Pictures stay out of the copy. Repeat exactly the lines from the first entry below through the line that contains "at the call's", and nothing beyond.

::: RECORD EXCERPTS

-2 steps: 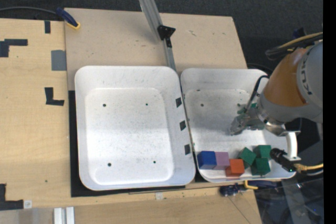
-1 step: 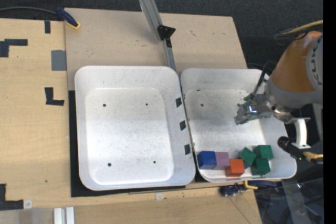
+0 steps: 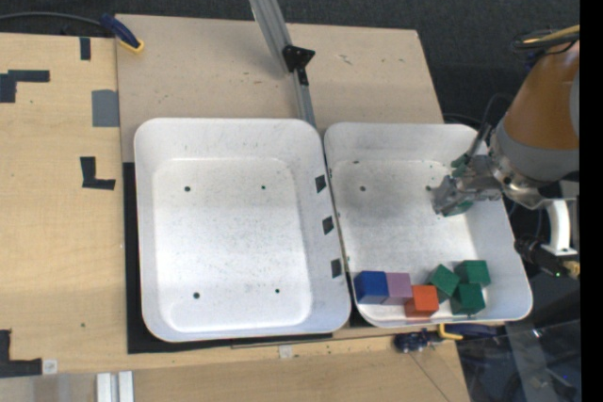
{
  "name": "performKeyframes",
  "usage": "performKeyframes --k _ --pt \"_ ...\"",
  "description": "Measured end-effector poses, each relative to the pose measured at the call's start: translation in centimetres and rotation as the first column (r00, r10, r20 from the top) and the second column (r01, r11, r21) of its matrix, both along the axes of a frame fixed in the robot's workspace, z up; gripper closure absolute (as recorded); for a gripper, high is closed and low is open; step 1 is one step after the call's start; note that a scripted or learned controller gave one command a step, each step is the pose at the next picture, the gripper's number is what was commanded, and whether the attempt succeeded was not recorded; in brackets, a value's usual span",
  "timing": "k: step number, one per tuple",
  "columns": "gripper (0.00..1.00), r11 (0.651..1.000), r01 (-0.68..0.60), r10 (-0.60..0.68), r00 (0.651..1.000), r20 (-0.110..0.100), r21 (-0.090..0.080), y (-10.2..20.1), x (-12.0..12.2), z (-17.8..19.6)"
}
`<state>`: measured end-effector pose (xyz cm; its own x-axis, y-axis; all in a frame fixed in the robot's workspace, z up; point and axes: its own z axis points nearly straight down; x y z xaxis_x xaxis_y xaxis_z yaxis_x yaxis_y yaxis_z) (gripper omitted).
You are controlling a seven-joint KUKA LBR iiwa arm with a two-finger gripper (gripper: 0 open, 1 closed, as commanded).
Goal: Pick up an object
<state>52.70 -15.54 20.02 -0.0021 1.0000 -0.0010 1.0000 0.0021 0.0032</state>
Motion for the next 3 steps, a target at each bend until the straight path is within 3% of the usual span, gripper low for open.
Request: performKeyframes --k 1,3 --pt "1.00 1.000 0.000 0.000 1.000 0.003 -0.001 0.3 0.3 6.3" --pt "1.00 1.000 -0.003 0.004 1.000 -0.004 0.002 10.7 2.4 5.6"
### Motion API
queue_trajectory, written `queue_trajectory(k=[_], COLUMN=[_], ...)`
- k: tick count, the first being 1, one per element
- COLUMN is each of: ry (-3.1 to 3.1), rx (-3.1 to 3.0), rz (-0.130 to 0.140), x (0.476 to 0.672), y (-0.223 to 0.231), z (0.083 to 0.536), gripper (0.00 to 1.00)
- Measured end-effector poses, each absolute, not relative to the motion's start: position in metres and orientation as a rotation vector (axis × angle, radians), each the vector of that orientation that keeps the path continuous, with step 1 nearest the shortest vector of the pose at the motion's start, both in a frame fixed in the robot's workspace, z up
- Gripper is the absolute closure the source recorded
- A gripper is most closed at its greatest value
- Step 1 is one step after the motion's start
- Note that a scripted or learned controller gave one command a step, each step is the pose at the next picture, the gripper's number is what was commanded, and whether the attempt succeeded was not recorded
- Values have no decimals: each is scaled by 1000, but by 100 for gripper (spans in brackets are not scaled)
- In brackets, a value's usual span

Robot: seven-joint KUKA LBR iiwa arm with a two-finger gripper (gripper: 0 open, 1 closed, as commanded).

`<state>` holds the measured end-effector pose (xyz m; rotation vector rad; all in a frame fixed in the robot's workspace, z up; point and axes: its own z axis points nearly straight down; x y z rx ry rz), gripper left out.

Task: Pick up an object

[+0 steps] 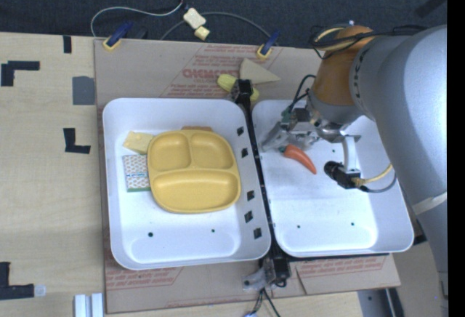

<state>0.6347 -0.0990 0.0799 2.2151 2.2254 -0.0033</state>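
Reaching in from the right side, the grey arm with the orange band (pixel 336 75) is hanging over the right shallow white plastic bin (pixel 341 232), and its two-finger gripper (pixel 285 135) is pointing down toward the upper left part of that bin. A small orange carrot-shaped object (pixel 300 158) is lying on the floor of the right bin, just below the gripper and very near to it, maybe touching the tip. It is tilted, with the thin end pointing to the lower right. The metal fingers (pixel 275 138) are appearing as a grey blurred shape beside the divider between the bins, so I cannot tell if the claw is apart or together, and nothing is showing clearly between the fingers. A black cable part (pixel 341 174) of the wrist is hanging over the middle of the right bin.

The left shallow white plastic bin (pixel 174 246) is holding a yellow plastic plate with three compartments (pixel 195 170), which is lying flat near the middle. A pale yellow flat piece (pixel 136 141) is sticking out from under the upper left edge of the plate, and a small box with a fine printed pattern (pixel 135 171) is lying just beside the left edge of the plate. Both bins are resting side by side on a brown cardboard sheet (pixel 167 75) on the wooden bench (pixel 43 192). Behind the bins, a small yellow object (pixel 228 81) is lying on the cardboard.
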Motion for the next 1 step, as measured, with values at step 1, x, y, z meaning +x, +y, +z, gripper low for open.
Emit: queue_trajectory(k=[1], ry=[2221], rx=[2217], rz=[1], x=[637], y=[-101], z=[97], gripper=[100])
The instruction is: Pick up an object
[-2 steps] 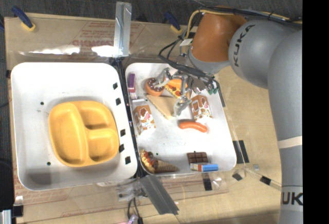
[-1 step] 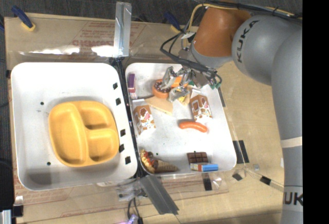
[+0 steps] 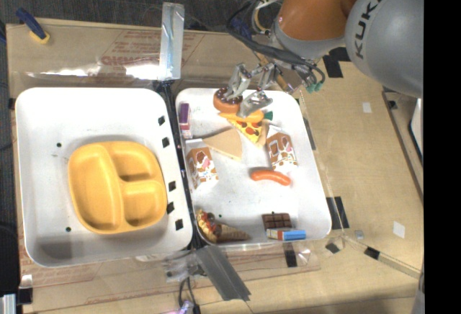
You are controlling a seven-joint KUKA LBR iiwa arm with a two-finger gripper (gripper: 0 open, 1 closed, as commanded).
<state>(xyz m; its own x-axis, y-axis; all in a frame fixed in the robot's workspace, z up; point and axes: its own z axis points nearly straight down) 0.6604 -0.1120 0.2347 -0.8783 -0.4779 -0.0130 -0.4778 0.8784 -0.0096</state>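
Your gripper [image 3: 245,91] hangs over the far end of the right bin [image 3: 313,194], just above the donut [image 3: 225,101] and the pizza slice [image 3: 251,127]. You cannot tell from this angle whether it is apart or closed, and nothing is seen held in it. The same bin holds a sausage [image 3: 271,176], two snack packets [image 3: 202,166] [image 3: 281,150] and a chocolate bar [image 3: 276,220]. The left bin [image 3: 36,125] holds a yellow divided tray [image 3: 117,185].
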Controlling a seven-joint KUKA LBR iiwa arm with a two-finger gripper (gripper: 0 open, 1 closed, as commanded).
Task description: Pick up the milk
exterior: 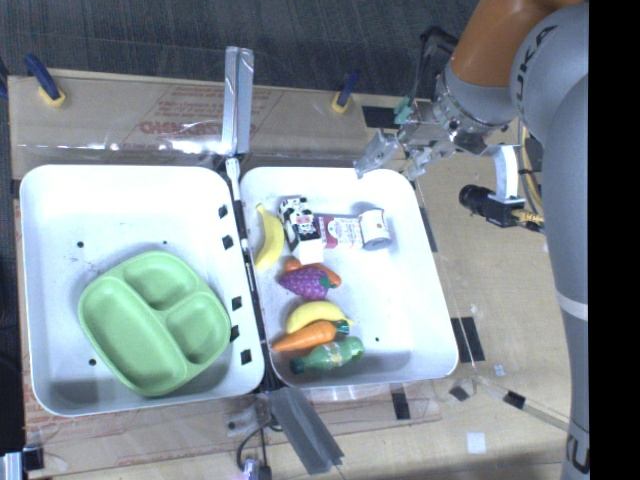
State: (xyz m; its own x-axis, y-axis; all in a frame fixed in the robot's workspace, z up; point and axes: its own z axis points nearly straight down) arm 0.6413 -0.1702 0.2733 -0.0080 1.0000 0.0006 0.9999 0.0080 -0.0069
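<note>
The gripper [385,158] hovers over the right bin's [425,308] far rim, fingers spread with nothing between them. Bare white floor lies right of the milk [300,230], which stands near that bin's far-left corner: a small white carton with black cow patches, touching a banana [268,236] and a pink-labelled can [355,230].

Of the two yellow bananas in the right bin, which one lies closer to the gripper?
The upper yellow banana, by the bin divider beside the cow-patterned carton; the other banana lies lower, above the carrot.
</note>
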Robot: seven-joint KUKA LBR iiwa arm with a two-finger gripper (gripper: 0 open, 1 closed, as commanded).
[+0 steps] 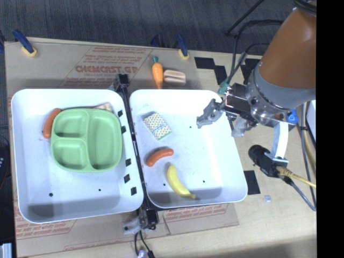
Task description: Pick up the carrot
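Behind the right bin [231, 160], the carrot [157, 74] lies on the tabletop, well apart from the tool [221, 115], whose jaws stand wide and hold nothing.

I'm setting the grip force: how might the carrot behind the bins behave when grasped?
The carrot looks like a smooth toy, so probably stiff and light. Its tapered, rounded body may slip or roll on the cardboard. It lies close beside the hot dog bun, which a grasp may nudge.
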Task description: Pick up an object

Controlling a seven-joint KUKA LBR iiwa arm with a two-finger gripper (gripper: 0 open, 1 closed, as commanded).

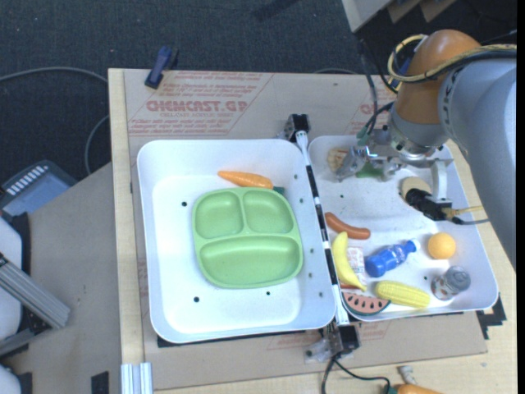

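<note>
Two bins (164, 220) of smooth, glossy white plastic; divided plate (246, 238) of matt green plastic; blue bottle (389, 258), corn cob (402, 294) and banana (344, 261) of shiny moulded plastic; counter (205, 105) covered in matt brown printed paper.

Carrot (244, 179) lies behind divided plate (246, 238) in left bin (160, 220).
</note>
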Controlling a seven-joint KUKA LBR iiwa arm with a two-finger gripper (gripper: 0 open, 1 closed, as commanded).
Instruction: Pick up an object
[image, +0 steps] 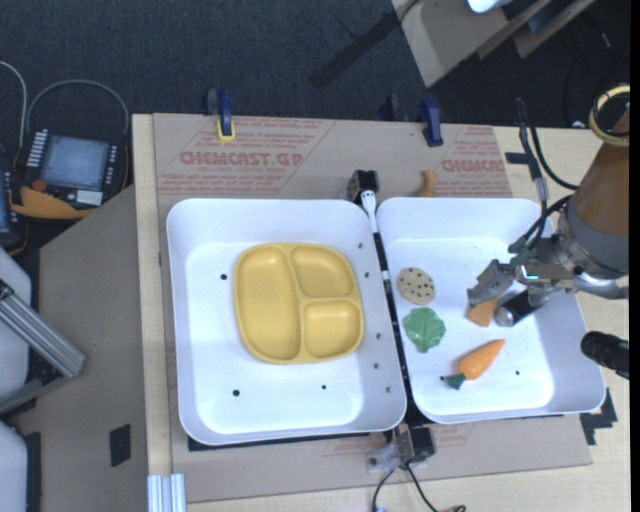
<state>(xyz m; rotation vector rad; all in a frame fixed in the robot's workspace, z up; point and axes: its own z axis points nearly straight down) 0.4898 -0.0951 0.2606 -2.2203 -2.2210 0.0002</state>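
We are positioning the gripper (492, 300) in the right bin (540, 395), closed on a small orange piece (481, 314). The carrot (480, 360) is lying just below that gripper, long axis slanting up-right, the nearest loose object.

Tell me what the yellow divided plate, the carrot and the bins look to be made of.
Yellow divided plate: likely moulded plastic, smooth with a soft sheen. Carrot: seemingly toy plastic or rubber, uniformly orange and matte, green tip. Bins: probably thin formed plastic, glossy white with rounded corners.
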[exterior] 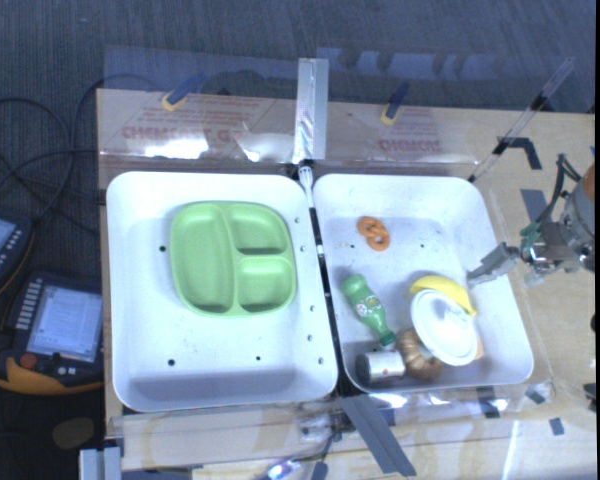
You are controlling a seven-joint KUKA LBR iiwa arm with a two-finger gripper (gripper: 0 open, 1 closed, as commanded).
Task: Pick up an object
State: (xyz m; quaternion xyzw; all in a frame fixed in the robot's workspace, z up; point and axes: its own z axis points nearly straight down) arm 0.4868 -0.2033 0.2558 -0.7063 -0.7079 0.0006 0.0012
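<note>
The gripper [492,266] is seen at the right rim of the right bin [420,193], reaching in from the right at a slant; whether it is spread or pressed together cannot be told, and nothing is seen held. It is poised just beside the cluster at the bin's lower right, presumably because the objects are crowded there.

Nearest it, a yellow banana [446,290] is curved over the top of a white round dish [446,330], the two touching. Below the dish, a brownish object [417,353] is pressed against a metal can [379,366] lying on its side, long axis running left to right.

Further left, the green bottle [366,308] lies flat, its long axis diagonal: one end toward the upper left, the other toward the lower right, near the can. It stands fairly clear and is judged an easy pick. An orange pretzel-shaped piece [374,232] sits alone higher up.

In the left bin [140,268], a green divided plate [232,258] rests.
</note>
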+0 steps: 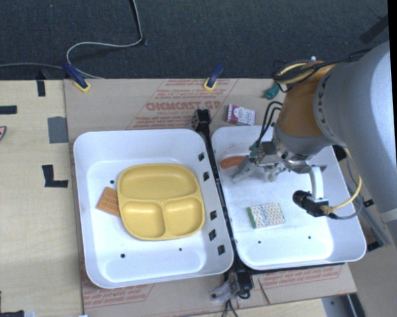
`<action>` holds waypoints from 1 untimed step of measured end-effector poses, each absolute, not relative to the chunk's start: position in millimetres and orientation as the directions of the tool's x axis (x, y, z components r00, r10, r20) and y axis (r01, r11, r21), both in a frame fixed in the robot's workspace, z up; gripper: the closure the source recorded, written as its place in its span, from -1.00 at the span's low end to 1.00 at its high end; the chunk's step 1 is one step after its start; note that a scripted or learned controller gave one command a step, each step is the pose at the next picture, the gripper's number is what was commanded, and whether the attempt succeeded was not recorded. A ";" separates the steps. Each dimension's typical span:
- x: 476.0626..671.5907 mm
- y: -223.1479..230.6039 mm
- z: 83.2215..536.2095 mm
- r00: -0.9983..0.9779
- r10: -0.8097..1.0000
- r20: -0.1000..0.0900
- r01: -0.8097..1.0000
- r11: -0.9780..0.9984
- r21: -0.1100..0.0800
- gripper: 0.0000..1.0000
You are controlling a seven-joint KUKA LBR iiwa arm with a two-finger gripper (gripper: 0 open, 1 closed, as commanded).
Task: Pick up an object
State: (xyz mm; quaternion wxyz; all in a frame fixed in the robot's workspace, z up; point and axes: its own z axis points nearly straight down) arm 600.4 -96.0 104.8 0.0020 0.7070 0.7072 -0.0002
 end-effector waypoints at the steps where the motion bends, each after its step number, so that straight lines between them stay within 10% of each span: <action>1: 569.3 -106.7 86.4 -0.002 1.000 -0.001 1.000 0.002 0.004 -1.00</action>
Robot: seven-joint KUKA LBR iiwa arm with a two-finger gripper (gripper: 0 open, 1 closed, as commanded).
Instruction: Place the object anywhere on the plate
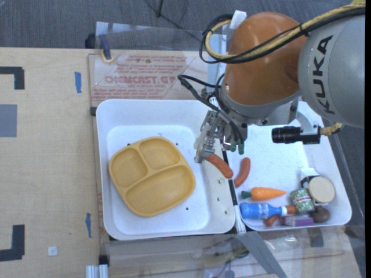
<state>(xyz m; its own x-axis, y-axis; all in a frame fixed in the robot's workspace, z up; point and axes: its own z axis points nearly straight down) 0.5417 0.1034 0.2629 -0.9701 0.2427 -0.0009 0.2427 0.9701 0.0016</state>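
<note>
A yellow divided plate (152, 175) lies in the left bin (106, 132). My gripper (213, 154) hangs over the left bin's right side, just right of the plate. A reddish sausage (221, 167) slants down from between its fingers, its upper end caught there and its lower end above the wall between the bins. The gripper is shut on this sausage. The arm's large orange wrist hides the upper part of the gripper.
In the right bin (278, 155) a second sausage (242, 171) lies close by. Below it are a carrot (268, 193), a blue bottle (261, 211), a small can (302, 200), a round-lidded jar (320, 189) and a purple item (302, 219).
</note>
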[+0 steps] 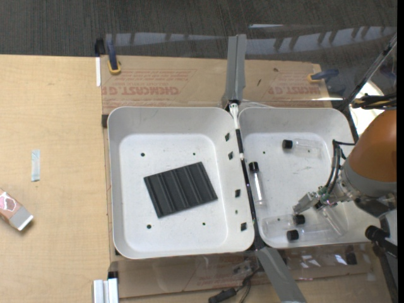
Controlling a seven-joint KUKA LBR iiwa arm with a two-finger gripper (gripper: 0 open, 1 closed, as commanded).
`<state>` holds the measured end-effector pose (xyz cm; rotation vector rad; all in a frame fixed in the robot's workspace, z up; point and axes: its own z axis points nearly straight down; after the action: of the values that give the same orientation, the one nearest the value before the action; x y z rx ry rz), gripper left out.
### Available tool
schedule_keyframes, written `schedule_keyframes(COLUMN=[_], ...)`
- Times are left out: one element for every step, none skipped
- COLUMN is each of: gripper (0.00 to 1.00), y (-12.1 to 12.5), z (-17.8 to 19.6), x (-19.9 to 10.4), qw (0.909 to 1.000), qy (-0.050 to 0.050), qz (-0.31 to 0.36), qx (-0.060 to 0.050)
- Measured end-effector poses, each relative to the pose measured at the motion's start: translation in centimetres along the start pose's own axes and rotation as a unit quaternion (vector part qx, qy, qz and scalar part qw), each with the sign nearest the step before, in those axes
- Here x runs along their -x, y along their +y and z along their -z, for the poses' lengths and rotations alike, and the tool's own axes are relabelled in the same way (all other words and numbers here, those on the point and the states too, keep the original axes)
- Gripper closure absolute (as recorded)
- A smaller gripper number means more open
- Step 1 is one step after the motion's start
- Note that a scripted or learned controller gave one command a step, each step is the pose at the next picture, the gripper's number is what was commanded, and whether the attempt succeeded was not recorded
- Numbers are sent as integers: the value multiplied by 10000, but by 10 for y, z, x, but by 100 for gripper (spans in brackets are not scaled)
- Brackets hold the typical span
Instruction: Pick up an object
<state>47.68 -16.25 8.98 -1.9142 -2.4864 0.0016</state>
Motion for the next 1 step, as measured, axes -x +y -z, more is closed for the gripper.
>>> schedule_keyframes(gripper=[100], y=[0], z=[8], x=[1], qw=[10000], qy=[3], qz=[-21], qx=[-3])
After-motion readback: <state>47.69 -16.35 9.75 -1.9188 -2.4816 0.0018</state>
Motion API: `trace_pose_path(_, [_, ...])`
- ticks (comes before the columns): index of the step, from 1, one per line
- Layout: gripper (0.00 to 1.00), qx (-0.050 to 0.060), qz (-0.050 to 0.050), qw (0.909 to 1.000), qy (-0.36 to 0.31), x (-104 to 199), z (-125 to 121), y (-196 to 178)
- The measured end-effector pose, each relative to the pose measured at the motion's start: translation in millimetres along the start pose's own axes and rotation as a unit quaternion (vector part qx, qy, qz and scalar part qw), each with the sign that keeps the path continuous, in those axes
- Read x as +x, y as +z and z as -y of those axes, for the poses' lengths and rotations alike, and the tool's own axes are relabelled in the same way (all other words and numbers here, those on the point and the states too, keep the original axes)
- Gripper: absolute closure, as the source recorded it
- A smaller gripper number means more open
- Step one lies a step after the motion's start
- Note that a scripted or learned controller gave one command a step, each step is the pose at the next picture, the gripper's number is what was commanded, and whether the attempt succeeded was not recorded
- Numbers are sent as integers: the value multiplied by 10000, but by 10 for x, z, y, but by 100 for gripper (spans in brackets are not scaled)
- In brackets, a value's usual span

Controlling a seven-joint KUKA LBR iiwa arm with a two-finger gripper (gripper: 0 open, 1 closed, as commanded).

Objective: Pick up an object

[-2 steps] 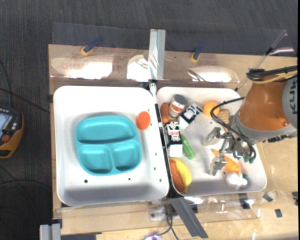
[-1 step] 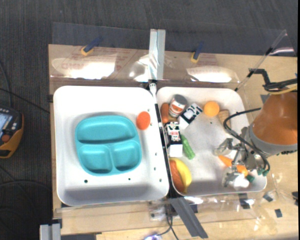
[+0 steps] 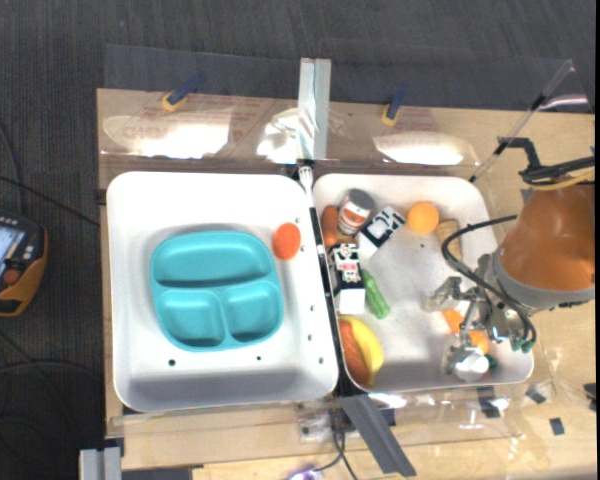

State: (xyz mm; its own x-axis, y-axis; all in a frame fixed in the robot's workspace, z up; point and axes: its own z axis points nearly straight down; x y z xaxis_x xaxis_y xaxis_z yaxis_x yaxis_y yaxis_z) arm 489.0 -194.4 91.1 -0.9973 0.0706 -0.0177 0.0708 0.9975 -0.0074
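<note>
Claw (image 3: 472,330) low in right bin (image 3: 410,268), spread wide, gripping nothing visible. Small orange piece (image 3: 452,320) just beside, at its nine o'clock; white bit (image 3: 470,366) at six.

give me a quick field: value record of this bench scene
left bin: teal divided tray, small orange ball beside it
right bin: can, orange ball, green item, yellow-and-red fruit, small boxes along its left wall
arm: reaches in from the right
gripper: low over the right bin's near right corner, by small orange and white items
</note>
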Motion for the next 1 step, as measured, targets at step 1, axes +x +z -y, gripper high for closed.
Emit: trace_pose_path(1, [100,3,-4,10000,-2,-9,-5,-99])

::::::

ANSWER FOR THE TASK
-2 steps: 
-1 step: 
+0 steps: 
{
  "name": "performKeyframes",
  "usage": "performKeyframes --k _ --pt \"_ ...\"",
  "description": "Measured end-effector poses, each relative to the pose measured at the call's start: translation in centimetres and rotation as the first column (r00, r10, r20 from the top) and the second column (r01, r11, r21) of its matrix, both along the axes of a frame fixed in the robot's workspace, z up; gripper closure absolute (as recorded); for a gripper, high is closed and low is open; step 1 is one step after the call's start; note that a scripted or learned controller gave one command a step, each step is the pose at the next picture, the gripper's number is what was commanded, and whether the attempt succeeded was not recorded; in brackets, a value's usual span",

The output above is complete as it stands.